What the task asks
Every entry must be copied word for word.

++++ Extracted information ++++

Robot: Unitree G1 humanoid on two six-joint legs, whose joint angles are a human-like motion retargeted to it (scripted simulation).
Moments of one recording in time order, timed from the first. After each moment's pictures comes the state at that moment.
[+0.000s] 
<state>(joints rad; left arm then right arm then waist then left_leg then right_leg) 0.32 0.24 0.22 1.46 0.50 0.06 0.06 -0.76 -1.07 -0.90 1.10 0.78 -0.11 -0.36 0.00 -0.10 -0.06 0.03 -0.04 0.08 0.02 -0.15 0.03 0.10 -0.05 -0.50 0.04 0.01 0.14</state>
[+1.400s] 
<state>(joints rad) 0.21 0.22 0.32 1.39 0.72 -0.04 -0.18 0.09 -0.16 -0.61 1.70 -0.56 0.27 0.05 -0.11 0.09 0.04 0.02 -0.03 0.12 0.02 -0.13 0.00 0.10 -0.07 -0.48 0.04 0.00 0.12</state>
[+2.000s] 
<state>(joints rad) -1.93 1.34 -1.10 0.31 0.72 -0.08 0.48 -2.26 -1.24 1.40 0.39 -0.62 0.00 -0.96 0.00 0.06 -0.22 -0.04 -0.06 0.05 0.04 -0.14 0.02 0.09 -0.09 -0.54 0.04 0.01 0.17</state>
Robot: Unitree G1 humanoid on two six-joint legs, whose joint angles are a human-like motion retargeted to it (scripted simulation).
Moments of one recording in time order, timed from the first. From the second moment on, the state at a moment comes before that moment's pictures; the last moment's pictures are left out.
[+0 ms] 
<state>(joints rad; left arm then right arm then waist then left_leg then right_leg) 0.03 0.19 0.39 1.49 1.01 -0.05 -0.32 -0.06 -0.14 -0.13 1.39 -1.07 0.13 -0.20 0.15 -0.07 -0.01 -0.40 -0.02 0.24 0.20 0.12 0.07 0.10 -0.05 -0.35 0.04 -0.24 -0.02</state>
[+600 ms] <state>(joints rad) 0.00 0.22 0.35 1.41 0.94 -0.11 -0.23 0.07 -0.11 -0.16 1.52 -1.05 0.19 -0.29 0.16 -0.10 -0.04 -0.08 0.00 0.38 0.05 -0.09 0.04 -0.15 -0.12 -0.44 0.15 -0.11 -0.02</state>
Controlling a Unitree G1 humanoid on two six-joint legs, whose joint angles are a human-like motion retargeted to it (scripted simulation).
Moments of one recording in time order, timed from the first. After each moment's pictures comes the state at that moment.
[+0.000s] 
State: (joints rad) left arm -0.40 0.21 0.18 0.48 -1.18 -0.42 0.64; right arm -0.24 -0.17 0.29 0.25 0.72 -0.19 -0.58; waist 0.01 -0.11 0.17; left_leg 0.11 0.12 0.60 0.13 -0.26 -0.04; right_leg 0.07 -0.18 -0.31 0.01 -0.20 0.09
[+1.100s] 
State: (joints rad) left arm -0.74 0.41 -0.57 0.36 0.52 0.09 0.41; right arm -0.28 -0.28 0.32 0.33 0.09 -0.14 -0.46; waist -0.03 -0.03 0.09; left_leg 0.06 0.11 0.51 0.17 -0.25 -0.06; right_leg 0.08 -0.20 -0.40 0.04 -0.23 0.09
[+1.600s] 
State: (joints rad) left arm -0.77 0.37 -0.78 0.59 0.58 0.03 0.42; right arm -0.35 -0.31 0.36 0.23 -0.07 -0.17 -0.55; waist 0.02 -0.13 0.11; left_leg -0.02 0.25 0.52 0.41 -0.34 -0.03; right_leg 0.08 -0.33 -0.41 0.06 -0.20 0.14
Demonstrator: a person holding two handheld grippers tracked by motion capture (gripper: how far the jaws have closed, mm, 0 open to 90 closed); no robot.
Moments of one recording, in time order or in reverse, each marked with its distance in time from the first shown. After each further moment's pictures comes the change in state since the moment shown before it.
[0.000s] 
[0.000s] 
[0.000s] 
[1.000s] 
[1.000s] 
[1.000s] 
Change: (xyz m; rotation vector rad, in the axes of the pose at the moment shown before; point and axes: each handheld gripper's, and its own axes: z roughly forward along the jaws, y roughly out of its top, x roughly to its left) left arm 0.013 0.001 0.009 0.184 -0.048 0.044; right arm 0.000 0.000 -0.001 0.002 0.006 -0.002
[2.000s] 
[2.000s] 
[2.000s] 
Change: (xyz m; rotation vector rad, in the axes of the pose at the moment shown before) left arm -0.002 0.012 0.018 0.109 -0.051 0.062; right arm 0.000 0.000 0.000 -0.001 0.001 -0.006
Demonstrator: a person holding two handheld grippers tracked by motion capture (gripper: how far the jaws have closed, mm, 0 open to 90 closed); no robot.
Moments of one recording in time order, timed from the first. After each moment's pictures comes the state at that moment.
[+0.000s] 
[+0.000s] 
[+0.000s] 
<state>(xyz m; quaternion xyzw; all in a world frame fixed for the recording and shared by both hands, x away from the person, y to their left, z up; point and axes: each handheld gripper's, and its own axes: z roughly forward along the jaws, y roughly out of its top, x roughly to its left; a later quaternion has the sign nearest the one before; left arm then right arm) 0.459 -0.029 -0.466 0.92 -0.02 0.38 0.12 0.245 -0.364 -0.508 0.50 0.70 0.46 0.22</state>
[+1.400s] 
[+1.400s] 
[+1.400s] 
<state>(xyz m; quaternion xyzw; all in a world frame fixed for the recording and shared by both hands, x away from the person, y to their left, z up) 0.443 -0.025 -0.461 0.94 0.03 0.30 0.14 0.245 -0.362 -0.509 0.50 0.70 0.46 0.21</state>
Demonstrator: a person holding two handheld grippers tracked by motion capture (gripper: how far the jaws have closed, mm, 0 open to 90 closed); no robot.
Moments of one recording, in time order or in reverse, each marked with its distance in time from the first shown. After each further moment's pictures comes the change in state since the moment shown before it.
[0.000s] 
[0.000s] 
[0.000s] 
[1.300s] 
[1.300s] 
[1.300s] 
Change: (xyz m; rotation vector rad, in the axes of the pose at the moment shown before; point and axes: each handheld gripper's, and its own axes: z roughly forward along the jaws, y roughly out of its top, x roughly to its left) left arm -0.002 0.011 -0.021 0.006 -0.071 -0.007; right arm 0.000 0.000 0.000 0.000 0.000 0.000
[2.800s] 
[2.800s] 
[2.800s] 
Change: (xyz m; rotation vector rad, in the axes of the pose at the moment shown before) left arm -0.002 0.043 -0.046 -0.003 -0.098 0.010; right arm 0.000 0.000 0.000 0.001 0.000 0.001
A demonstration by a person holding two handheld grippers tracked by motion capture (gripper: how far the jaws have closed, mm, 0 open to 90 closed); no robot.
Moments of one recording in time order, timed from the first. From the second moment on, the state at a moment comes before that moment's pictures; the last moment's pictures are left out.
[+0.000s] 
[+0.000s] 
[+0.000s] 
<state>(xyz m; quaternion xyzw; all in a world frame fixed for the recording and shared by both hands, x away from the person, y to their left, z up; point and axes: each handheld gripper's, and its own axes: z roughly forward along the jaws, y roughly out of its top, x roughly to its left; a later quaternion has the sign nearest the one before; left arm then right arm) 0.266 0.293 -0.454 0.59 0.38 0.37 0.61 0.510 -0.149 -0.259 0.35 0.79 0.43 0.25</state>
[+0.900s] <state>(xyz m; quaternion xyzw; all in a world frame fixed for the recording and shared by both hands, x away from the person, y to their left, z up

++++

The answer
Robot: Unitree G1 humanoid on two six-joint legs, whose joint angles are a human-like motion retargeted to it (scripted simulation).
Moments of one recording in time order, timed from the first. After each moment's pictures comes the state at that moment.
[+0.000s] 
<state>(joints rad; left arm then right arm then waist then left_leg then right_leg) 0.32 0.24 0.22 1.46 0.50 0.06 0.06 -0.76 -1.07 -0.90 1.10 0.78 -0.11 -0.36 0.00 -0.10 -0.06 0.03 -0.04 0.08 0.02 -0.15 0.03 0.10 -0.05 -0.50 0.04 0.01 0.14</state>
[+1.400s] 
<state>(joints rad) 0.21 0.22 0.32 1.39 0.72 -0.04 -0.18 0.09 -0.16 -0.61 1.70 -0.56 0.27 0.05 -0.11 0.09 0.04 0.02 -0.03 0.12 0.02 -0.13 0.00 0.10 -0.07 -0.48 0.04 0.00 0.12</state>
[+2.000s] 
<state>(joints rad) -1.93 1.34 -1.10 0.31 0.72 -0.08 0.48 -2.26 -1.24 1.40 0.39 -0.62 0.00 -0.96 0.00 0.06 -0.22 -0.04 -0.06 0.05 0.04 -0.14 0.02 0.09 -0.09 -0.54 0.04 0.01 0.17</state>
Robot: Unitree G1 humanoid on two six-joint legs, whose joint angles are a human-like motion retargeted to it (scripted simulation).
Moments of one recording in time order, timed from the first. From the second moment on, the state at a moment comes before that moment's pictures; the last moment's pictures are left out.
[+0 ms] 
<state>(joints rad; left arm then right arm then waist then left_leg then right_leg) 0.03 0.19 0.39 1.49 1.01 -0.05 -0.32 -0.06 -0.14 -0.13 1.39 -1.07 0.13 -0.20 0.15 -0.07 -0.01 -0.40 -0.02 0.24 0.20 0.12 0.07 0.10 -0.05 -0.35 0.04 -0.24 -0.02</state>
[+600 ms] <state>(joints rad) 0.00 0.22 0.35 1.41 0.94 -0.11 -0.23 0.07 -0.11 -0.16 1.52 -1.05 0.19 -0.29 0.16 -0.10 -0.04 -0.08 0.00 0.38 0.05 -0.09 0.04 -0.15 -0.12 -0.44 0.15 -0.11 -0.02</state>
Controlling a Unitree G1 humanoid on two six-joint legs, whose joint angles are a human-like motion retargeted to it (scripted simulation).
Moments of one recording in time order, timed from the first. After each moment's pictures comes the state at that moment.
[+0.000s] 
State: (joints rad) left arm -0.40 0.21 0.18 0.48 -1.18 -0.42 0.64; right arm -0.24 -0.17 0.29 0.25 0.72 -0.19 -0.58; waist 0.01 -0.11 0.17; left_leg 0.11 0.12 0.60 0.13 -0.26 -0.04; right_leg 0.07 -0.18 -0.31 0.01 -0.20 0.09
[+1.100s] 
State: (joints rad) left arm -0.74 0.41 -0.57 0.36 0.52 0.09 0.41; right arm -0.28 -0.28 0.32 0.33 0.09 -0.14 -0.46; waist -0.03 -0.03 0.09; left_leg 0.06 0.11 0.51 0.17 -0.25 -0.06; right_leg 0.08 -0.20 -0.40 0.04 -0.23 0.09
[+1.600s] 
State: (joints rad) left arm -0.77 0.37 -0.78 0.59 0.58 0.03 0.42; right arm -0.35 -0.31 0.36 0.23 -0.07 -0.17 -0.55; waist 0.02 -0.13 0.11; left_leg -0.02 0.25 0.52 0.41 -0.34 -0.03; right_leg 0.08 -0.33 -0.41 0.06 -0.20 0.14
Demonstrator: a person holding two handheld grippers tracked by motion capture (gripper: how far the jaws have closed, mm, 0 open to 90 closed); no robot.
Moments of one recording, in time order or in reverse, each marked with its distance in time from the first shown. After each further moment's pictures comes the change in state since the moment shown before it.
[0.000s] 
[0.000s] 
[0.000s] 
[1.000s] 
[1.000s] 
[1.000s] 
Change: (xyz m; rotation vector rad, in the axes of the pose at the moment shown before; point and axes: each handheld gripper's, and its own axes: z roughly forward along the jaws, y roughly out of its top, x roughly to its left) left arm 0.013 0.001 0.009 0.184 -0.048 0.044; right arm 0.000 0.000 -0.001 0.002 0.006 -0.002
[2.000s] 
[2.000s] 
[2.000s] 
Change: (xyz m; rotation vector rad, in the axes of the pose at the moment shown before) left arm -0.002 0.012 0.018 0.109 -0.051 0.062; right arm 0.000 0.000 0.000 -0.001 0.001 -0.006
Demonstrator: a person holding two handheld grippers tracked by motion capture (gripper: how far the jaws have closed, mm, 0 open to 90 closed); no robot.
Moments of one recording in time order, timed from the first. After each moment's pictures comes the state at that moment.
[+0.000s] 
[+0.000s] 
[+0.000s] 
<state>(xyz m; quaternion xyzw; all in a world frame fixed for the recording and shared by both hands, x away from the person, y to their left, z up; point and axes: each handheld gripper's, and its own axes: z roughly forward along the jaws, y roughly out of its top, x roughly to its left; a later quaternion has the sign nearest the one before; left arm then right arm) 0.459 -0.029 -0.466 0.92 -0.02 0.38 0.12 0.245 -0.364 -0.508 0.50 0.70 0.46 0.22</state>
[+1.400s] 
[+1.400s] 
[+1.400s] 
<state>(xyz m; quaternion xyzw; all in a world frame fixed for the recording and shared by both hands, x away from the person, y to their left, z up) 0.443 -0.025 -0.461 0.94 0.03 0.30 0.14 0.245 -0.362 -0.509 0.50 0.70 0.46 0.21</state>
Demonstrator: a person holding two handheld grippers tracked by motion capture (gripper: how far the jaws have closed, mm, 0 open to 90 closed); no robot.
Moments of one recording, in time order or in reverse, each marked with its distance in time from the first shown. After each further moment's pictures comes the change in state since the moment shown before it.
[0.000s] 
[0.000s] 
[0.000s] 
[1.300s] 
[1.300s] 
[1.300s] 
Change: (xyz m; rotation vector rad, in the axes of the pose at the moment shown before; point and axes: each handheld gripper's, and its own axes: z roughly forward along the jaws, y roughly out of its top, x roughly to its left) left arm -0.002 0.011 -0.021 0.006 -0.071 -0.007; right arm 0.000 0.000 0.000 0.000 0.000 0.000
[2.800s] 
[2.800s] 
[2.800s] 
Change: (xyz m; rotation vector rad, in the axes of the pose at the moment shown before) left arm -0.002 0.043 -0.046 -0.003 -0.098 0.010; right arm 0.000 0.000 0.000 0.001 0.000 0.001
A demonstration by a person holding two handheld grippers tracked by motion capture (gripper: how far the jaws have closed, mm, 0 open to 90 closed); no robot.
Moments of one recording in time order, timed from the first. From the second moment on, the state at a moment comes before that moment's pictures; the last moment's pictures are left out.
[+0.000s] 
[+0.000s] 
[+0.000s] 
<state>(xyz m; quaternion xyzw; all in a world frame fixed for the recording and shared by both hands, x away from the person, y to their left, z up; point and axes: each handheld gripper's, and its own axes: z roughly forward along the jaws, y roughly out of its top, x roughly to its left; a later quaternion has the sign nearest the one before; left arm then right arm) 0.266 0.293 -0.454 0.59 0.38 0.37 0.61 0.510 -0.149 -0.259 0.35 0.79 0.43 0.25</state>
[+0.900s] <state>(xyz m; quaternion xyzw; all in a world frame fixed for the recording and shared by both hands, x away from the person, y to their left, z up

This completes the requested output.